The average distance between the emitting edges of the flakes is on the order of their size, which provides the optimal field emissions conditions. Carbon flakes preferably originate from an interfacial layer of carbon material initially formed on the substrate at the beginning of the deposition. Since it is a carbon-to-carbon chemical bonding, the flakes have good adhesion to this layer, as seen in the FEM image illustrated in FIG. 2.
FIG. 3 illustrates the dramatically improved field emission characteristics of the carbon flake film as opposed to film grown in a tube furnace, and a diamond-like film.
Returning to FIG. 4, it is seen that the carbon flakes often have rolled edges as illustrated by carbon flakes 103 and 104. Carbon flakes 103 are rolled so significantly that they essentially form a loop on top of the substrate surface. FIGS. 5 and 6 further illustrate carbon flakes 104 and 105, respectively, which have less significant rolled edges as illustrated by the carbon flake 104 in FIG. 5, and almost no rolling of the edges as illustrated by carbon flake 105 in FIG. 6. Both FIGS. 5 and 6 further illustrate arrows 501 and 601 shown solely as lying along a surfaces of the carbon flakes from the base of the carbon flake at the substrate towards the edge of the carbon flake. The arrows designated with the director {overscore (M)} are perpendicular to the arrows 501 and 506 at each point along such vectors. As can be seen in FIG. 5, when a carbon flake 104 has a rolled edge, the director {overscore (M)} varies along the surface from the base 502 to the edge 503 thus resulting in the director {overscore (M)} having a varying direction as it moves along the vector 501. Despite such rolled edges, such carbon flakes still exhibit very good field emission characteristics as evidenced in FIG. 3.

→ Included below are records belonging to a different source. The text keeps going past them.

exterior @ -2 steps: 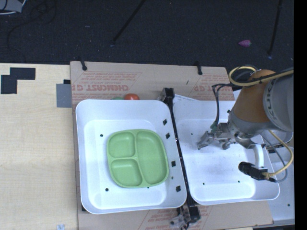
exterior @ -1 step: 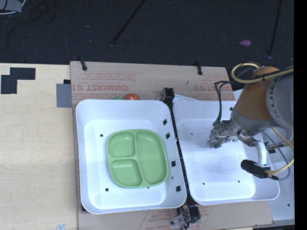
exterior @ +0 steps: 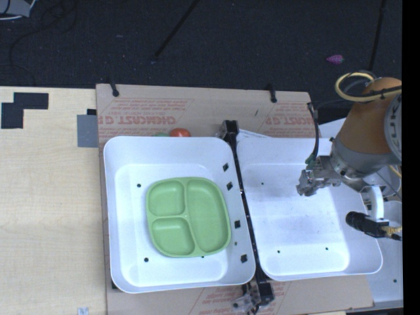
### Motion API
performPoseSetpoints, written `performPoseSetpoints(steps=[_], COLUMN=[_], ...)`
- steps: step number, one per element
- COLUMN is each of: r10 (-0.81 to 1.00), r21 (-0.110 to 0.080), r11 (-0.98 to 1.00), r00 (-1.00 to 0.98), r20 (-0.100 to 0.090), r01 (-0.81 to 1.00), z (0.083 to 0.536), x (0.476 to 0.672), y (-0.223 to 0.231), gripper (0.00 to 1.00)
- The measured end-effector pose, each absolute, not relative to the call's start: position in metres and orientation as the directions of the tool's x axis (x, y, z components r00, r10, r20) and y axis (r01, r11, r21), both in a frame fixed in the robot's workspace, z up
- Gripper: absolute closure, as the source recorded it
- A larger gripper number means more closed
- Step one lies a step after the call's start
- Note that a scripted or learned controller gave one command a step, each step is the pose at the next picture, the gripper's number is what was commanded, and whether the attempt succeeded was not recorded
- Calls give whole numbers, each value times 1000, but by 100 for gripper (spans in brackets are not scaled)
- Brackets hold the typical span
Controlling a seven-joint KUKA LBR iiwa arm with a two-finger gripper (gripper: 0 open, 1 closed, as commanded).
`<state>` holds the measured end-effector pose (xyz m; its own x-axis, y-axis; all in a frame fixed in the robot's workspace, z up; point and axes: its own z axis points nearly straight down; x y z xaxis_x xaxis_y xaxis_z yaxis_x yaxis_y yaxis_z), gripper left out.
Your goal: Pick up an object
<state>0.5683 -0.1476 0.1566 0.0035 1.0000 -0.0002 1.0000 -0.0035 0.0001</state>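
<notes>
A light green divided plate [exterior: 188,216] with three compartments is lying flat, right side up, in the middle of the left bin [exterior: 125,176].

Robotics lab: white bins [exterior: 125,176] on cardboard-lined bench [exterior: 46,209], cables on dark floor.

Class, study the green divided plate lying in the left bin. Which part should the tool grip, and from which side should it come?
Probably the raised outer rim of the green divided plate, approached from above. The plate lies flat on the left bin floor, so only its rim and the ridges between its three compartments offer edges thin enough to pinch. The right-hand rim is nearest the tool, which hangs over the right bin.
</notes>
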Motion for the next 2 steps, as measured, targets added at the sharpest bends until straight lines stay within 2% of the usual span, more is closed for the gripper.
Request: performPoseSetpoints(steps=[1,2], r10=[1000,1000], r21=[4,-1], r11=[-1,0], r00=[1,0], r20=[-1,0], r01=[1000,1000], z=[219,228], x=[566,566], y=[-153,-154], gripper=[100,100])
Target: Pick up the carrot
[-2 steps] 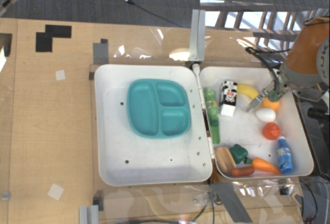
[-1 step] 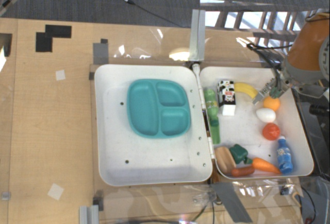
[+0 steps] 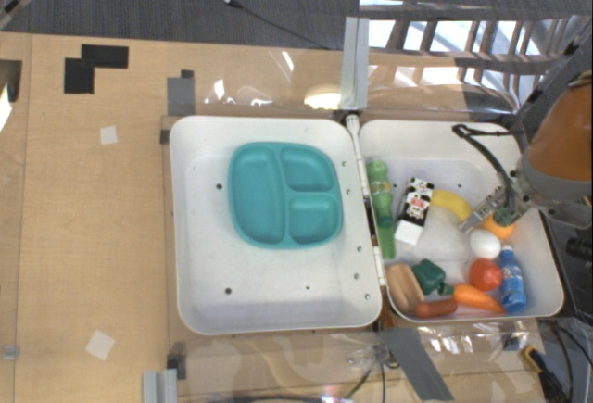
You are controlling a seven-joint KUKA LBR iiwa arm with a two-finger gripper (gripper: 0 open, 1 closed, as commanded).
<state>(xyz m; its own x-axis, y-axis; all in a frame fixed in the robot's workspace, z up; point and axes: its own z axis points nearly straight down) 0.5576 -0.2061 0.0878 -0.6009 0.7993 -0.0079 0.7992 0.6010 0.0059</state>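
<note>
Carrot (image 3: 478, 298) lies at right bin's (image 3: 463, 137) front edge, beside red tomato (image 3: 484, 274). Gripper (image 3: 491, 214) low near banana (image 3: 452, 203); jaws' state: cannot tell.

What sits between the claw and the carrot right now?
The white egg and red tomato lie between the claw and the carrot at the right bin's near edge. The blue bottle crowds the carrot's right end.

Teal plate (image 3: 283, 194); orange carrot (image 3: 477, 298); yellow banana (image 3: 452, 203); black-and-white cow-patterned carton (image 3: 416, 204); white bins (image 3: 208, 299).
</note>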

FIG. 7 illustrates a cross-section of a partial display device 707 using the cold cathode 100 illustrated in FIG. 4, where the layer of carbon flake film is designated by the numeral 701, which will contain carbon flakes 103-105. A predetermined distance away from the cold cathode 100, an anode 700 is positioned with a glass substrate 702, an indium tin oxide layer 703, and phosphor layer 704. A voltage bias is placed between the anode 700 and the cathode 100 to set up an electric field to cause the emission of electrons from the carbon flake from 701 towards the phosphor layer 704, so that it will result in the emission of protons through substrate 702 to form an image on the display 707. Note that one or more gate electrode 705 may also be utilized to enhance the field emission and switching characteristics of the display 707.
A representative hardware environment for practicing the present invention is depicted in FIG. 8, which illustrates a typical hardware configuration of data processing system 813 in accordance with the subject invention having central processing unit (CPU) 810, such as a conventional microprocessor, and a number of other units interconnected via system bus 812. Data processing system 813 includes random access memory (RAM) 814, read only memory (ROM) 816, and input/output (I/O) adapter 818 for connecting peripheral devices such as disk units 820 and tape drives 840 to bus 812, user interface adapter 822 for connecting keyboard 824, mouse 826, and/or other user interface devices such as a touch screen device (not shown) to bus 812, communication adapter 834 for connecting data processing system 813 to a data processing network, and display adapter 836 for connecting bus 812 to display device 838. CPU 810 may include other circuitry not shown herein, which will include circuitry commonly found within a microprocessor, e.g., execution unit, bus interface unit, arithmetic logic unit, etc. CPU 810 may also reside on a single integrated circuit.
Although the present invention and its advantages have been described in detail, it should be understood that various changes, substitutions and alterations can be made herein without departing from the spirit and scope of the invention as defined by the appended claims.